EXERCISE DETAILS: Going through the data, count each line that has the word "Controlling". Reply with the total and nothing more.

INPUT FOR THIS TASK:
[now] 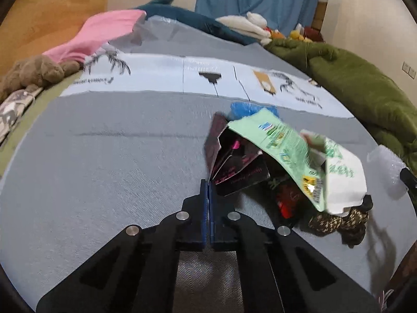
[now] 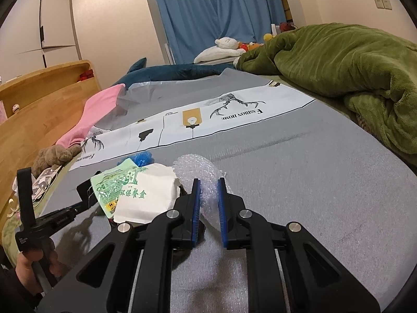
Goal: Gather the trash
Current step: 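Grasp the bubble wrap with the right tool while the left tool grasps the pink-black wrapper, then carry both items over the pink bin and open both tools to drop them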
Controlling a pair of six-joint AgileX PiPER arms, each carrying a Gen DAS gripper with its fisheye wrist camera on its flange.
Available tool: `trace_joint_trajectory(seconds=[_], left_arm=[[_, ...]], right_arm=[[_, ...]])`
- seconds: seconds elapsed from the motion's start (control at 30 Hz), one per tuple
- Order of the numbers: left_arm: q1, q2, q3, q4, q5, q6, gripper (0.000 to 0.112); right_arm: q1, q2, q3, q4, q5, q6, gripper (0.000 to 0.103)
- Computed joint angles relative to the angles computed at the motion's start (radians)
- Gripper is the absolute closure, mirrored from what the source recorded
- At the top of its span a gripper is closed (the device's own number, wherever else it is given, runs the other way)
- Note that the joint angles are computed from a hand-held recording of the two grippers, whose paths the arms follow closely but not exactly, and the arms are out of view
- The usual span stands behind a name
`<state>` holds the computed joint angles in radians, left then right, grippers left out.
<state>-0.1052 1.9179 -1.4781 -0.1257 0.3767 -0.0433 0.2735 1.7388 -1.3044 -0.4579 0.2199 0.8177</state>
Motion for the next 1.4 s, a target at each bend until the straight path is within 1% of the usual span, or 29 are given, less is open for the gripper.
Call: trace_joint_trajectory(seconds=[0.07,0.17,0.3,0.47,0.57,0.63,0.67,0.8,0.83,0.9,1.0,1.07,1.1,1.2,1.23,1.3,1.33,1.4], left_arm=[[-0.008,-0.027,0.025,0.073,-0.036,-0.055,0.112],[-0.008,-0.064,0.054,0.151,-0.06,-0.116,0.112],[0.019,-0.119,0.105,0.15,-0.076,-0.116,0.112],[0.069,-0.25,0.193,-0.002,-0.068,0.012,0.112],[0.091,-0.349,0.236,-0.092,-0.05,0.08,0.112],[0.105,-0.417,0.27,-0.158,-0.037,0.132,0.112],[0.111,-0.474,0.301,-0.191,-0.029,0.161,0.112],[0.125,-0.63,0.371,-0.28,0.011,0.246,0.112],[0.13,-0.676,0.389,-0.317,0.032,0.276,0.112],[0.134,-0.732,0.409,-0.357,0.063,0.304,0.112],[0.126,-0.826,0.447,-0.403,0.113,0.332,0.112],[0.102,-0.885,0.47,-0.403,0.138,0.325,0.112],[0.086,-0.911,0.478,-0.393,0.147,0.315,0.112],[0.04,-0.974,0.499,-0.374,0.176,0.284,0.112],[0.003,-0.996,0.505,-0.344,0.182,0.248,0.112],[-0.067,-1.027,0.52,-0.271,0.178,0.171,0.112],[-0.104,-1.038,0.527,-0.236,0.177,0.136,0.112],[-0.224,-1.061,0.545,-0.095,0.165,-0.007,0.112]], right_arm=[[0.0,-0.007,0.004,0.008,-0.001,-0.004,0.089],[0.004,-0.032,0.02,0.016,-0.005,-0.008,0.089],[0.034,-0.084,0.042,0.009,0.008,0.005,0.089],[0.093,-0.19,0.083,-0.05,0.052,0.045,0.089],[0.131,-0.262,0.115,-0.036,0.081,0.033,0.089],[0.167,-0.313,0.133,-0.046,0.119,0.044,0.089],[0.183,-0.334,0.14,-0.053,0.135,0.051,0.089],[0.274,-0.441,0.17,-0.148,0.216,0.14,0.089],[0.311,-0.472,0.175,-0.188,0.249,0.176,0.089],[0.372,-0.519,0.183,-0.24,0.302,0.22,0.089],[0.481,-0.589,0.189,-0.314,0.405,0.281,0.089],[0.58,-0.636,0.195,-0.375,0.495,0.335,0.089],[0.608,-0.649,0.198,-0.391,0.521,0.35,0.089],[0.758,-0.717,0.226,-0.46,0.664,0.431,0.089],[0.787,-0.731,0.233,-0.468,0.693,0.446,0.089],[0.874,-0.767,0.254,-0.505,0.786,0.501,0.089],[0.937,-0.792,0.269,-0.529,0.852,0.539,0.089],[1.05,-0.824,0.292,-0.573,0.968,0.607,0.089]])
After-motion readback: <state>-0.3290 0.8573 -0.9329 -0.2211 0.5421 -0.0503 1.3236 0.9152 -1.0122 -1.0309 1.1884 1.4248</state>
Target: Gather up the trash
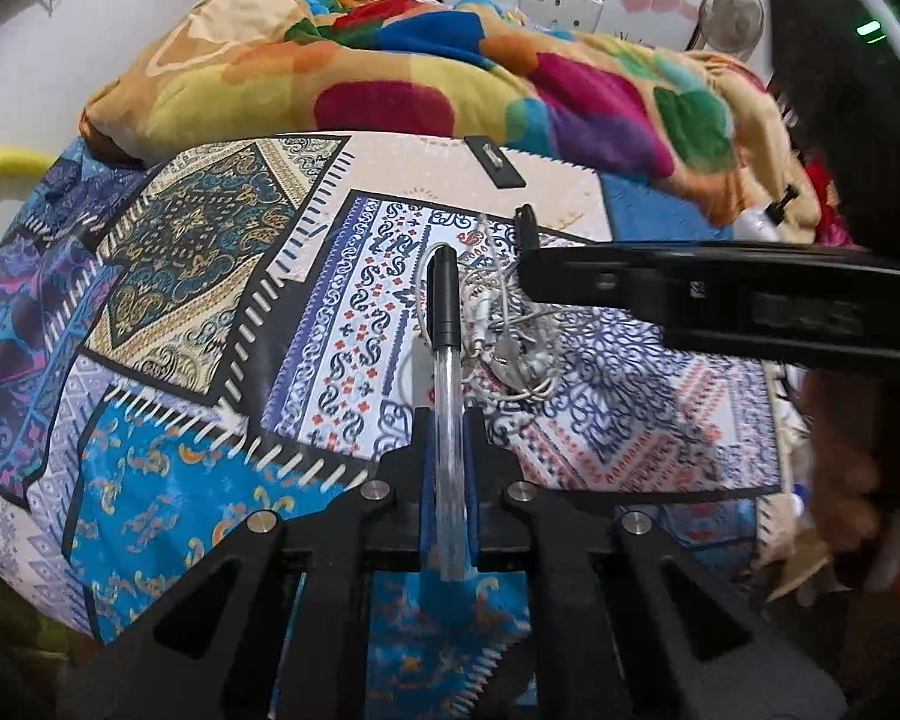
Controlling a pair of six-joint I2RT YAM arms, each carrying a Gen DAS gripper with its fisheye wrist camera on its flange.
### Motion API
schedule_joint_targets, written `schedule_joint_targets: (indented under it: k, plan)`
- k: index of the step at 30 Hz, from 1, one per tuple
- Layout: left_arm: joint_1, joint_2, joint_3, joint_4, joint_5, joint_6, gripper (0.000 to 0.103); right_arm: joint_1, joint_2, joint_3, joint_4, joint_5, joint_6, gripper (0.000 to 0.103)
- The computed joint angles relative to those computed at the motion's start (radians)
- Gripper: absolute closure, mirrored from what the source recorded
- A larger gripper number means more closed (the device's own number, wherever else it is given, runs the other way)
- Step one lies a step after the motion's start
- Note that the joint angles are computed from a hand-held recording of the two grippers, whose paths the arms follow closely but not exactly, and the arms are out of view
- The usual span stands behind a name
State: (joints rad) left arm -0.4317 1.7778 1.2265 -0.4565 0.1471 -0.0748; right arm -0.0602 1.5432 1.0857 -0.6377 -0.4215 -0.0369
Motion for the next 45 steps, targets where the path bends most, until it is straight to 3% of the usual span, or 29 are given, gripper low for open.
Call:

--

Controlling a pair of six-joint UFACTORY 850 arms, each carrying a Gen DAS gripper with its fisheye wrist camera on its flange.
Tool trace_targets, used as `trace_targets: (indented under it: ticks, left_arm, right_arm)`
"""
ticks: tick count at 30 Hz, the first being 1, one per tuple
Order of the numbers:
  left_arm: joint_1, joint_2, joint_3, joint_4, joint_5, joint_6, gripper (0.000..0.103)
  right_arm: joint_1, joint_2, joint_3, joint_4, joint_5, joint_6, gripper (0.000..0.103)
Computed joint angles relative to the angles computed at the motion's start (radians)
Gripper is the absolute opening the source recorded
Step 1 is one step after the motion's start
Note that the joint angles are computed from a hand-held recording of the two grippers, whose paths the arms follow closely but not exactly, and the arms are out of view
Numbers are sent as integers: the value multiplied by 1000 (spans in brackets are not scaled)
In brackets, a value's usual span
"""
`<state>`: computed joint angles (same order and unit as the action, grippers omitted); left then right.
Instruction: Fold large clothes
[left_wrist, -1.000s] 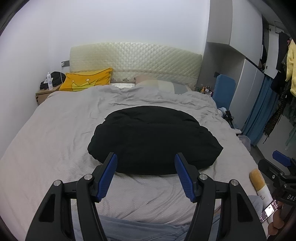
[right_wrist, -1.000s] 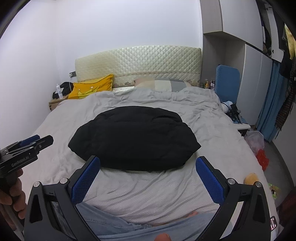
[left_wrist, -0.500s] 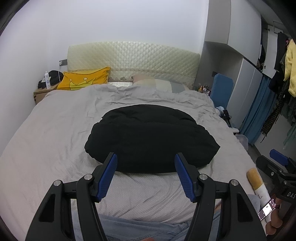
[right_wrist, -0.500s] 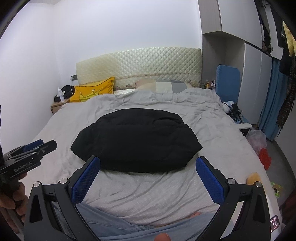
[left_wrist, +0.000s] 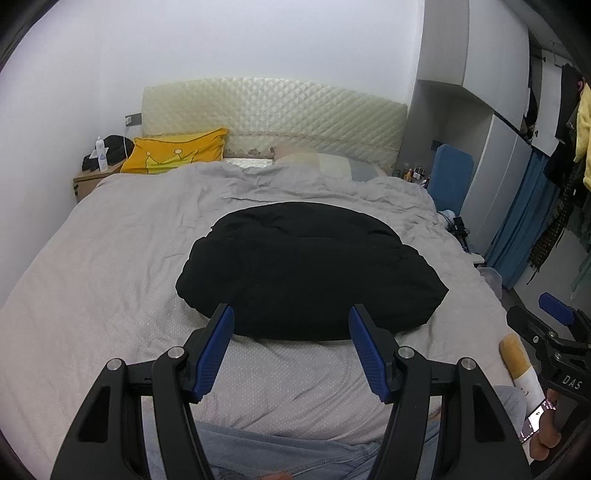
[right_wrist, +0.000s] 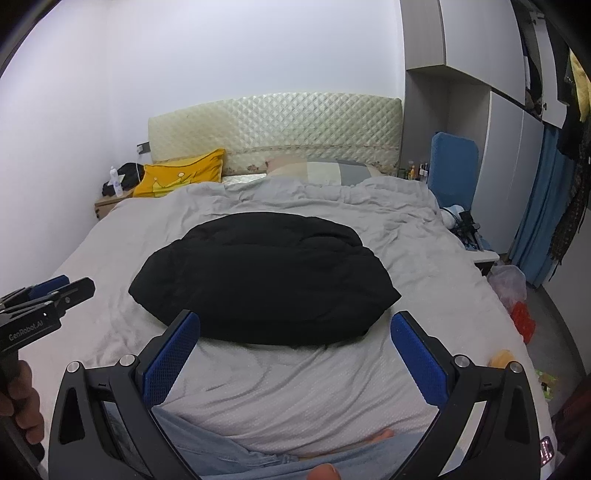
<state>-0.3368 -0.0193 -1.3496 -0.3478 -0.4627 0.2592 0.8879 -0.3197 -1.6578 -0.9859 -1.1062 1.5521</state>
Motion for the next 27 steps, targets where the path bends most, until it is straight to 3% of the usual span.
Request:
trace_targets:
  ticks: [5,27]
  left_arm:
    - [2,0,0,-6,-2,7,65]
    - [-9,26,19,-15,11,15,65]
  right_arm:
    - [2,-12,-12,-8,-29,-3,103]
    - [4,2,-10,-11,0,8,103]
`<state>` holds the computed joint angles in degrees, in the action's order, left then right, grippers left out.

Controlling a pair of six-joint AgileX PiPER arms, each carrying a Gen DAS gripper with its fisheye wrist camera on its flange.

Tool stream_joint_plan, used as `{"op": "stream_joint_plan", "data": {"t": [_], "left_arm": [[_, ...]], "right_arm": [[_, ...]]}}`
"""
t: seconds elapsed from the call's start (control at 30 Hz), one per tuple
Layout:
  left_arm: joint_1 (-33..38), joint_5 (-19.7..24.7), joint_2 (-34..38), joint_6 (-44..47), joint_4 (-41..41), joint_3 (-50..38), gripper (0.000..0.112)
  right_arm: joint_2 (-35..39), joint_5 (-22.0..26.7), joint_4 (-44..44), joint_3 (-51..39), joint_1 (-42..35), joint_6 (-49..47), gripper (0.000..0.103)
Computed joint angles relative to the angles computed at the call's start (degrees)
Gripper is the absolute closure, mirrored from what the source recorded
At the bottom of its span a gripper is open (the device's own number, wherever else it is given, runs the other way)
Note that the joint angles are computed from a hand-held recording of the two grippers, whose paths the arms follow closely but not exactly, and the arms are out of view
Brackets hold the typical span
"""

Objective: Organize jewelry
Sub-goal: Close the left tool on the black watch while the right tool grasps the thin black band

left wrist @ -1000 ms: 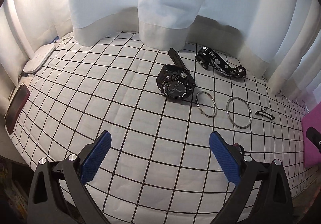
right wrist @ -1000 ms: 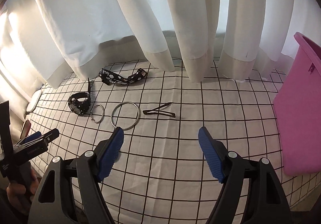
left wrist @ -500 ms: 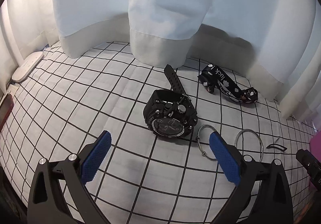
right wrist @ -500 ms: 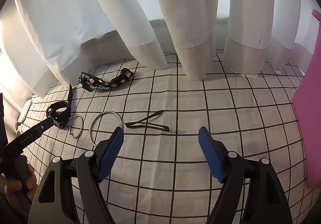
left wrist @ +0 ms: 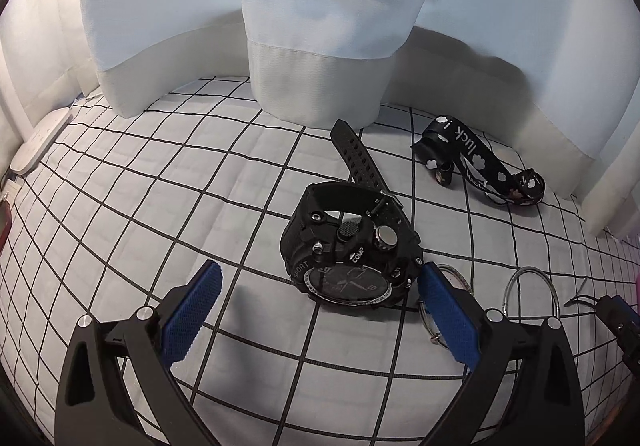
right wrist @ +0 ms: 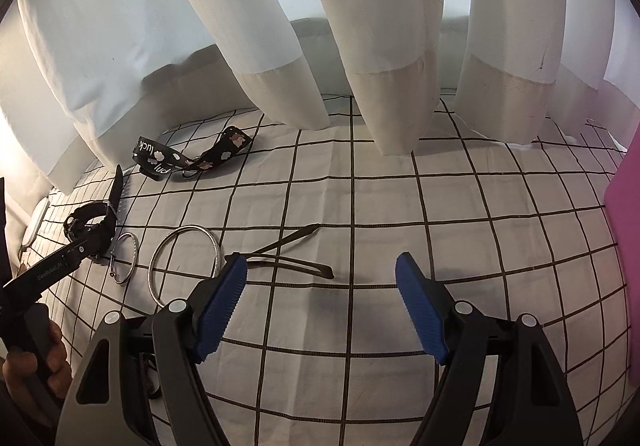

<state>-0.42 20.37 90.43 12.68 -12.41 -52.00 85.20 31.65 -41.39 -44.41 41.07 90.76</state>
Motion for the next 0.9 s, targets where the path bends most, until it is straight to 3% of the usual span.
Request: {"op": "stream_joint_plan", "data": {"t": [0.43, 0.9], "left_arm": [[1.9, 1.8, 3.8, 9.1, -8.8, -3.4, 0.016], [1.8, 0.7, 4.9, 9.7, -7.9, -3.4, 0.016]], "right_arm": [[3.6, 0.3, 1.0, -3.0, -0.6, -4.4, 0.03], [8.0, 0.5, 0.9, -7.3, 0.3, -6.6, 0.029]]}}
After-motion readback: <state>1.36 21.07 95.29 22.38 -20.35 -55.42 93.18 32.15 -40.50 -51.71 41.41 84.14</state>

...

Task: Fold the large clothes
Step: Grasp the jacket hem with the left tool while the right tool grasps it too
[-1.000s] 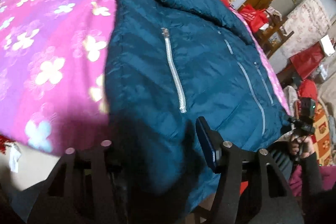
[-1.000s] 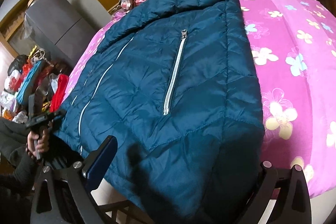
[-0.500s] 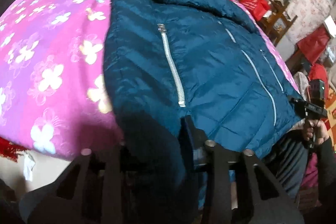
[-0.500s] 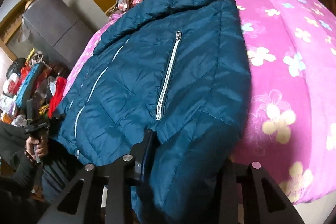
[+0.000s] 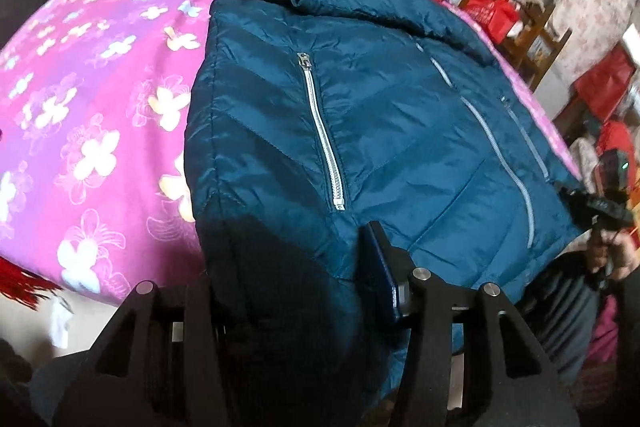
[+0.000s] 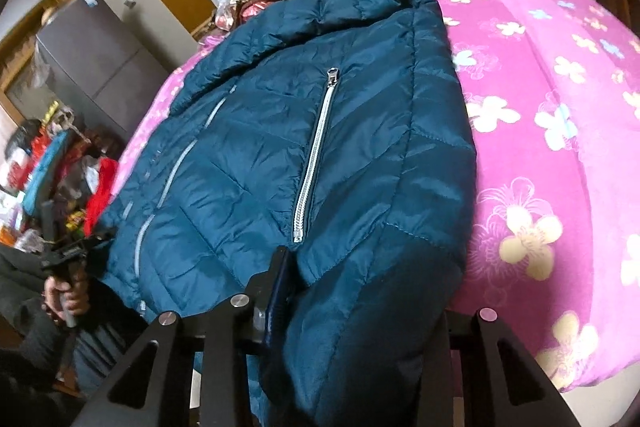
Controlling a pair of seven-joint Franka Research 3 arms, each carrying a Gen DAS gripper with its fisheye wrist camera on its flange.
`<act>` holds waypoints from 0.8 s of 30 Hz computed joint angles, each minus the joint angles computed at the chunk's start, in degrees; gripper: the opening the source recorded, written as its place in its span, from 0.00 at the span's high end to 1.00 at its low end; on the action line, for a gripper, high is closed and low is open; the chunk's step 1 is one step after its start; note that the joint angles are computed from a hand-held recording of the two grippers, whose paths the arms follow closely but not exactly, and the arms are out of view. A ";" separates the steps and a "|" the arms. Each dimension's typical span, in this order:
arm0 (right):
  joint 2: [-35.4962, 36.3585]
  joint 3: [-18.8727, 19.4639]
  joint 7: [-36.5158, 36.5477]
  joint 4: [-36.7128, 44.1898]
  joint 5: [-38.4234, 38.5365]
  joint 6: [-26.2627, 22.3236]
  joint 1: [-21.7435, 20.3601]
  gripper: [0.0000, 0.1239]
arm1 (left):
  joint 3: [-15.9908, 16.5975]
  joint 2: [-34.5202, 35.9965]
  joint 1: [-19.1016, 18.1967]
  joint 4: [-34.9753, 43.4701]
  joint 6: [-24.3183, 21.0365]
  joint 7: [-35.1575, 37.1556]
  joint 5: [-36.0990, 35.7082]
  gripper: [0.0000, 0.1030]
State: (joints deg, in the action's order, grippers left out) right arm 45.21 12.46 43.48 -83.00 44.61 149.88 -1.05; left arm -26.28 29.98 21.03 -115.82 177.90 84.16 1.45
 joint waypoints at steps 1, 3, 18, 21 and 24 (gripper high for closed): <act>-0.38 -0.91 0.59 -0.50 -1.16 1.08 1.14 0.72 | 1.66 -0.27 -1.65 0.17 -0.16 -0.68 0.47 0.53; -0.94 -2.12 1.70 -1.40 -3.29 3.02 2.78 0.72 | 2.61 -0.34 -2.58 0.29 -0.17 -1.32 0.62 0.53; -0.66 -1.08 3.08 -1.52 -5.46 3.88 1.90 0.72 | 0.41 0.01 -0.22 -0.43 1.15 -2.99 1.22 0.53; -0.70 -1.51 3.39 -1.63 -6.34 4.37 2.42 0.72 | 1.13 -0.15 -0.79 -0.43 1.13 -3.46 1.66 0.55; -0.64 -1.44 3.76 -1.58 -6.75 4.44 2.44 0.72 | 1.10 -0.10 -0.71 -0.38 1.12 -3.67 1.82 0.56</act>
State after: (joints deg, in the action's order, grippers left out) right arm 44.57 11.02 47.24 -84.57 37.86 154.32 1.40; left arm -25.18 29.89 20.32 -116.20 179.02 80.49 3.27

RESPONSE: 5